Versi dari komposisi ini yang mendapat kehormatan tersebut dibawakan oleh gamelan Keraton Pakualaman, yang diaransir ulang oleh pemimpinnya, yaitu Kanjeng Pangeran Haryo Notoprodjo, yang lebih dikenal dengan nama Tjokrowasito, atau Wasitodipuro, yang dikenal sebagai salah satu Empu Karawitan terbaik yang pernah dimiliki Indonesia.

Proses seleksi untuk bisa masuk rekaman Voyager tentunya tidak sembarangan. NASA saat itu membentuk sebuah komite khusus untuk masalah seleksi rekaman-rekaman yang akan masuk.

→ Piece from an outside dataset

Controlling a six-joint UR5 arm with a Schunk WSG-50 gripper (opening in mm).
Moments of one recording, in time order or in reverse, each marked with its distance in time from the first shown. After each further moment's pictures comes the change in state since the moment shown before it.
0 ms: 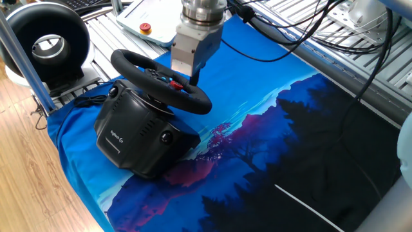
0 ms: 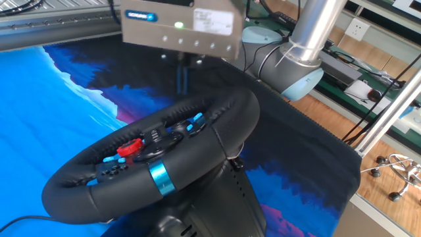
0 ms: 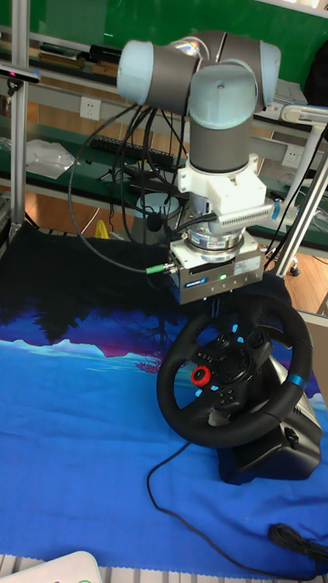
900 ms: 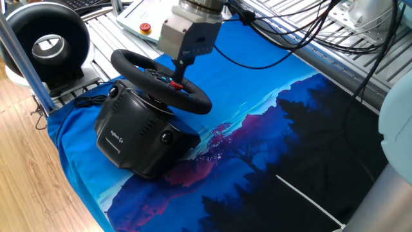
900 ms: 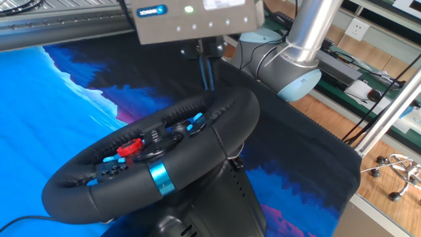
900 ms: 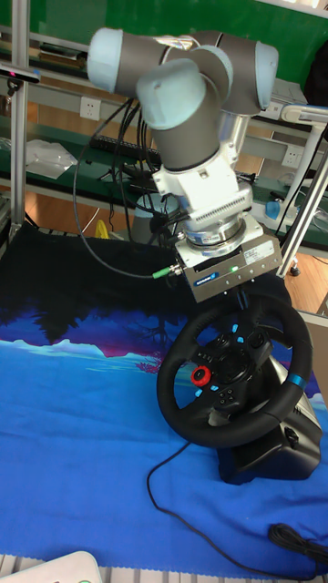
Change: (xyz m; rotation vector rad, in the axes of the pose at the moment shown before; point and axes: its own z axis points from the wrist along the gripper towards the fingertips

NASA menunjuk astronom Dr. Carl Sagan dari Universitas Cornell, sebagai pemimpin komite. Nama Carl Sagan dikenal luas di dunia non astronomi sebagai penulis novel Contact, yang kemudian dilayarlebarkan dengan bintang film Jodie Foster. Sagan dan timnya menyeleksi 115 suara alami yang dianggap mewakili suasana bumi: angin, ombak, kilat, burung, ikan paus, dan suara binatang lainnya. Ia juga menghimpun ucapan salam dari 55 bahasa yang dipergunakan makhluk bumi. Himpunan itu diawali bahasa Akkadian, yang digunakan bangsa Sumeria 6.000 tahun lalu, dan diakhiri dengan Wu, dialek modern Cina kini.

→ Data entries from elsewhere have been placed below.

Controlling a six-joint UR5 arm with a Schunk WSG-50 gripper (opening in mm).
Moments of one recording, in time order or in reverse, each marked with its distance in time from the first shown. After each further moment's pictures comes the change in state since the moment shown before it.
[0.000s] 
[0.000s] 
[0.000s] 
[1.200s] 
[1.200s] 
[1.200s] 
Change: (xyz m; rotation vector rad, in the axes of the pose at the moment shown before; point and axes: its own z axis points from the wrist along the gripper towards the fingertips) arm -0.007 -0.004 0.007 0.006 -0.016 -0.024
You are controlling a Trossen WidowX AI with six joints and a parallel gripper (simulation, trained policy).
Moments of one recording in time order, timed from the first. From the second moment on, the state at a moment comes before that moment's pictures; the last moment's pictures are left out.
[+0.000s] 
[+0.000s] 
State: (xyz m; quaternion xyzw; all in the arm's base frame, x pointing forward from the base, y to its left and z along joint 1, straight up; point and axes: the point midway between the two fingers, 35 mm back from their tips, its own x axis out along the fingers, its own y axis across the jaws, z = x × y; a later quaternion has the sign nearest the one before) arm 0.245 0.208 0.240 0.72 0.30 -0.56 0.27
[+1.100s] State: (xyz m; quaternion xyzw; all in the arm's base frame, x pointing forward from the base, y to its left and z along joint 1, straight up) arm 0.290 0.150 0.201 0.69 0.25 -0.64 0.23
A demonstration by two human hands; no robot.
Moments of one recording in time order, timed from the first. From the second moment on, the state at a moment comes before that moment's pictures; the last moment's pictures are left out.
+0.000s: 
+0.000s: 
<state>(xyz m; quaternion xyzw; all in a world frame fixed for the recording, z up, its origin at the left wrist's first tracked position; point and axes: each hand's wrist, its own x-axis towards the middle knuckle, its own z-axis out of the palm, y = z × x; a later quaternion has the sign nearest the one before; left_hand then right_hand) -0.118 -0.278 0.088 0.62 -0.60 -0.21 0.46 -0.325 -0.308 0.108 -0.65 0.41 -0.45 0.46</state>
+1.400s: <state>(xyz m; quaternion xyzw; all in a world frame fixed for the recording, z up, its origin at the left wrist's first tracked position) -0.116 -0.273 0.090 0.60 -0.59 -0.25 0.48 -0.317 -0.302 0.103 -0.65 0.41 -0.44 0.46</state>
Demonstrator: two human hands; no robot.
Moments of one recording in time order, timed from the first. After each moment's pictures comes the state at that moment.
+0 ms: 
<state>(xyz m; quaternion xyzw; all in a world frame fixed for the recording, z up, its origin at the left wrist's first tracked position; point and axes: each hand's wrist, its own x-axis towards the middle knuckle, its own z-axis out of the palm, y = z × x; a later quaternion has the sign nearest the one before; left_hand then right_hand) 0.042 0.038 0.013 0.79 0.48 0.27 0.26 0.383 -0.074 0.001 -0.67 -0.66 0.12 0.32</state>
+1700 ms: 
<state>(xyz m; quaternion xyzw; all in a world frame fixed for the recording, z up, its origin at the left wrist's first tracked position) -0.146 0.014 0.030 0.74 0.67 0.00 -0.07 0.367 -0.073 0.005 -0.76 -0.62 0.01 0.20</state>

Tim Sagan juga menyeleksi bunyi-bunyian musik yang ada di bumi, musik berdurasi 90 menit yang meliputi klasik, etnis, dan modern. Yang mengusulkan agar Ketawang Puspawarna kepada Sagan adalah etnomusikolog dari Wesleyan University dan Universitas San Diego, Profesor Robert E. Brown. Brown memiliki rekaman live Ketawang Puspawarna yang dimainkan gamelan Pakualaman pimpinan Tjokrowasito pada tahun 1971 di Pakualaman.

Tjokrowasito

Tjokrowasito sendiri lahir pada 17 Maret 1909 di Kompleks Pakualaman. Ia  dikenal sebagai putra dari R.W. Padmowinangun, pemimpin gamelan keraton.

Lingkungan Pakualaman sebagai keraton yang menaruh perhatian sangat tinggi kepada bidang pendidikan (baik tradisional maupun barat) , sastra dan kesenian memiliki andil besar pada perkembangan Tjokrowasito. Tjokrowasito memiliki kebebasan untuk terlibat di beberapa kelompok gamelan terkenal sebelum akhirnya mengambil alih jabatan pemimpin gamelan keraton Pakualaman dari ayah angkatnya pada 1962.

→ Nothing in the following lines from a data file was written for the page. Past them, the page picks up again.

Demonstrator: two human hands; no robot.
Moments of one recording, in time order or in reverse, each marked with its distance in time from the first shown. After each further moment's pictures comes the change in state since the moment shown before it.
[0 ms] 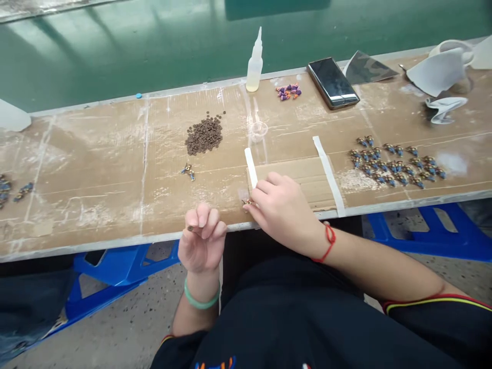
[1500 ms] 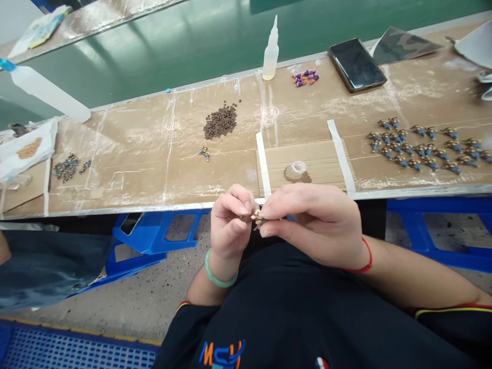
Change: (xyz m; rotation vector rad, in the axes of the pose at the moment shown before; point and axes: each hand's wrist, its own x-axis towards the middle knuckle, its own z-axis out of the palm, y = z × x) left_hand -0.025 -0.028 0.041 0.342 -0.250 0.212; right_hand -0.037 -0.016 -0.039 1.144 0.413 -0.316
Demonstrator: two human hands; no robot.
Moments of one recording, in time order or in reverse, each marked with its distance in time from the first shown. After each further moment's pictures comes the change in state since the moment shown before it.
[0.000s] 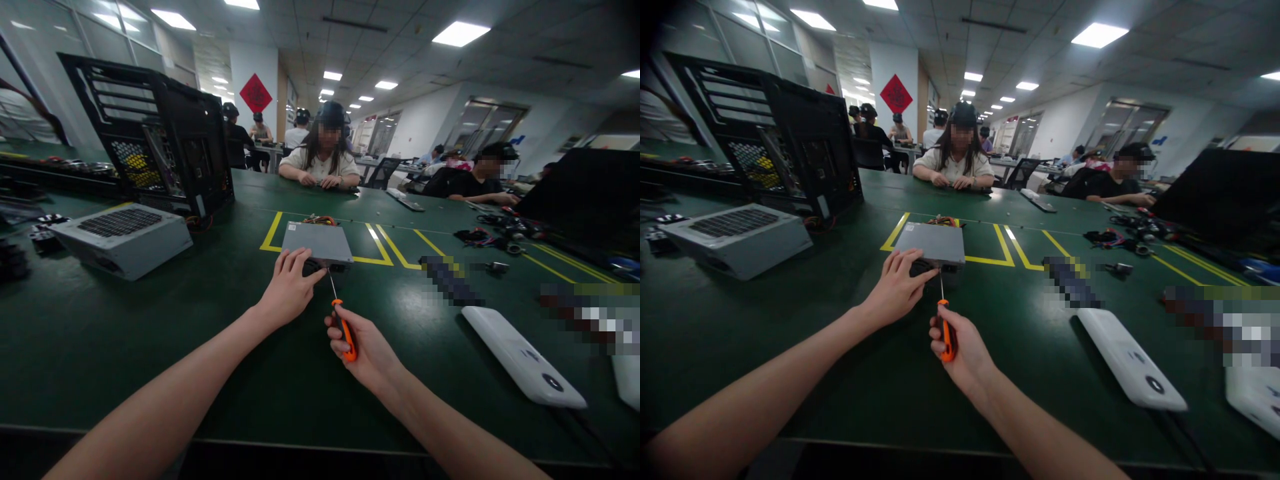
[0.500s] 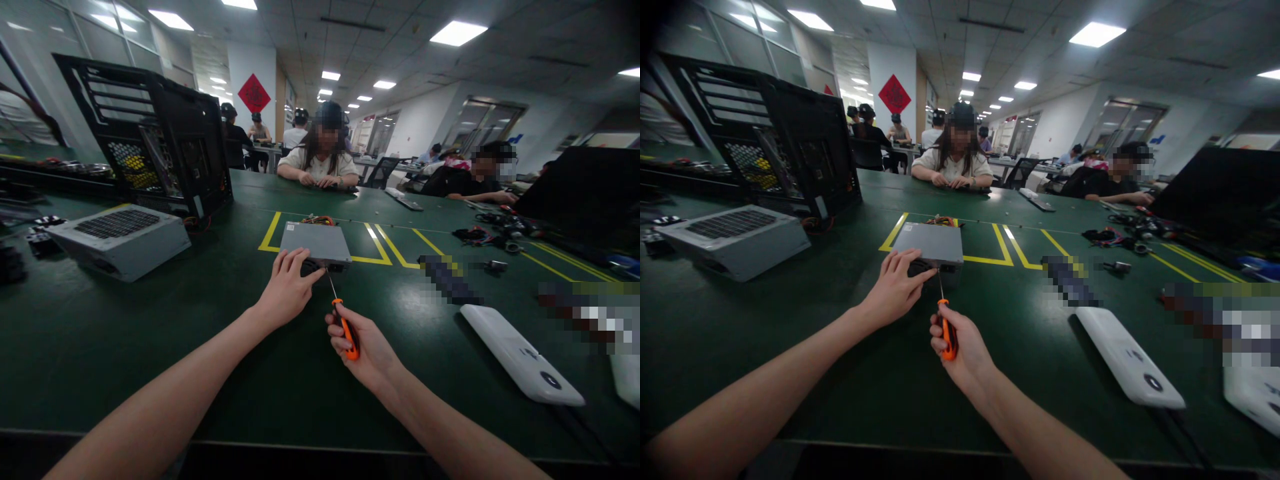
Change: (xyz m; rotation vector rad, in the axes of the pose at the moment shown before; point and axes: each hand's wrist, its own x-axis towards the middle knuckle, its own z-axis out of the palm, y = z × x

Tjokrowasito sebelumnya pernah terlibat di MAVRO (Mataramsche Vereeniging Radio Omroep) mulai tahun 1934 sebagai music director untuk segmen gamelan,sampai kemudian bergabung di  Radio Hosokyoku sejak 1942 sampai 1945 selama pendudukan Jepang, and RRI Yogyakarta setelah kemerdekaan. Di masa terakhir inilah kiprahnya makin luas dan berkualitas. Ia dipercaya mengajar karawitan di beberapa negara sejak 1953, kemudian mengajar juga di Konservatori Tari Indonesia and Akademi Seni Tari Indonesia. Lalu mendirikan Pusat Olah Vokal Wasitodipuro.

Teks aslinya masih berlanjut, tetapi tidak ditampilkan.